▶ What to produce: No pictures belong in the copy. Restate the rest of the data exactly.

▶ Provided material:

□ □ □ □

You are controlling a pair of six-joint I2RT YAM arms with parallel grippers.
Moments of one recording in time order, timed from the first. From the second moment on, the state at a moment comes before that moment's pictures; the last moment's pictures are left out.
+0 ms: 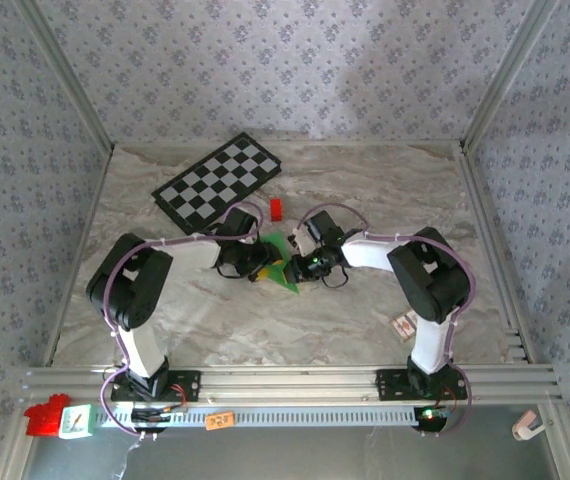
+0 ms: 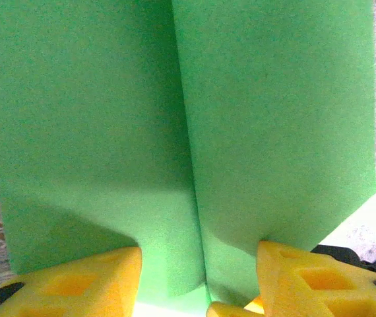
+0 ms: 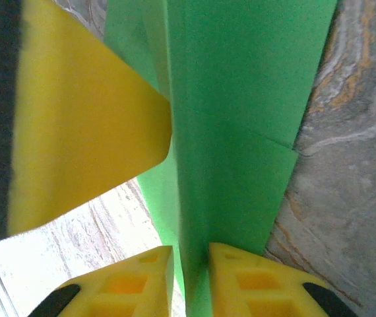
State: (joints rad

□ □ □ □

▶ Result of the exercise:
You are controlling a pair of six-joint I2RT YAM arms with parallel grippers.
Moments of one recording in time order, timed from the first. From the second moment on, the state at a moment comes before that moment's pictures; the last moment's pictures are left out.
+0 ms: 
+0 ms: 
+0 ms: 
State: (joints rad

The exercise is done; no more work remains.